To companies outside tech who couldn’t offer such high salaries or didn’t have the cultural draw of the Googles of the world, the present moment is a chance for them to hire the tech workers they’ve long wanted, if they can make themselves attractive enough. Those new hires still won’t come cheap, though. While compensation is still the most important thing driving tech workers to a job — it has been this way forever — the No. 2 item on that list is a newer addition, according to a recent Gartner survey shared with Recode: work-life harmonization.
“It certainly presents an opportunity for traditional employers — banks, retailers, health care companies — to tap into and maybe win back some of the employees that left them,” said Graham Waller, a VP analyst at Gartner Research.
These layoffs also present an opportunity for workers to strike out on their own.
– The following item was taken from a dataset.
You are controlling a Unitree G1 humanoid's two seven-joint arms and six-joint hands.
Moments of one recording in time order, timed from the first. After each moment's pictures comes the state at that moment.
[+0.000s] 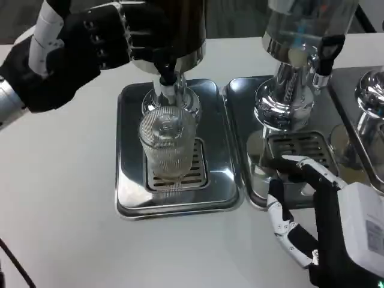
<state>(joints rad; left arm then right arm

Applications to form startups last year were the second highest they’ve ever been, and tech workers are adding to that trend.
To Joe Cardillo, starting their own business was a way to make work better for themself and others. Cardillo, who had been managing marketing teams at tech startups and was over the “grind culture,” started their own management coaching firm, The Early Manager, after going through a series of “very stressful” layoffs since the start of the pandemic. So Cardillo took what they felt they did well at their former jobs; managing and teaching others to do so, and combined it with their ideas about how to build a good workplace, like giving employees more say in the conditions of their labor.
“I’m very interested in the idea of democracy at work,” Cardillo said.
That certainly feels like a far cry from the seeming brutality of recent tech layoffs, which have left many with hard feelings. Whether people will actually get better conditions or kinder treatment elsewhere remains to be seen.